The whole thing was a terrible experience and involved my 2 sons who are now 15 and 20.
Although I did see my sons, this wasn't without its problems. My ex wife will not allow them to be with me whilst I am with my partner and little girl, their sister despite them wanting too spend time with me.
My ex wife continues to be abusive by text towards me and my family and to my youngest son.
My youngest lies to his Mum about where he is going when he does see me. But, there is no structure for him. I work long hours in the week and find that the only time I can see him is when I am passing through where he lives. He shouldnt have to lie, and whenever het tells his Mum about seeing me with my family
My eldest Son isnt so much of an issue as he is older.
I still pay her CSA every month.
I'm really lost as to what I can do
Hi Gary C,
have you tried writing a letter to your ex explaining that your son wishes to be part of yours and his sisters life or if you have, have you tried mediation?
Regards,
Dave
Hi Dave R,
I've tried writing and on text, but just met with a load of abuse.
Mediation, she would not be in the same room as me. Even now when I do pick up my son and she drives past she likes to put the middle finger up.
She's very difficult.
Gary C
H I there,
What a dreadful situation for you and your sons. I wish I could give you some constructive advice.

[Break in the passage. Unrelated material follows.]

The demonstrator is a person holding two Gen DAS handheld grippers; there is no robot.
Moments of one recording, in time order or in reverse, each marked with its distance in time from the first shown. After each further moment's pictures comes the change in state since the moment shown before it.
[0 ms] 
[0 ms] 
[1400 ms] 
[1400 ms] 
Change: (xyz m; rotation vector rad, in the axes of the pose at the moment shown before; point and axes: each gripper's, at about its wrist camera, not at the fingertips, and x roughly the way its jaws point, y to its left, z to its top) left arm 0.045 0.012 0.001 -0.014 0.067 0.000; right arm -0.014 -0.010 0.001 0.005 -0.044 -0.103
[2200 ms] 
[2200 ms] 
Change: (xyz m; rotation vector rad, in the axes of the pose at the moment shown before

It seems to me that as your son is 15 he is only one year off being able to make his own decisions, and if he wishes to visit you and his sister then there isn't anything the mother will be able to do about it.
Hi Gary
I both agree and disagree when you say your son shouldn't have to lie. I agree because he should be in such a situation in the first place, but I also disagree because it is the way in which he can best cope with the situation in which he finds himself. What I would suggest is that he might sometimes need to sit down with you and just talk about how he feels and about the past and the future - he may simply need some way of unwinding if he isn't already doing so, and also you can explain to him that although generally lying is wrong, that there are sometimes situations where it is OK to do so.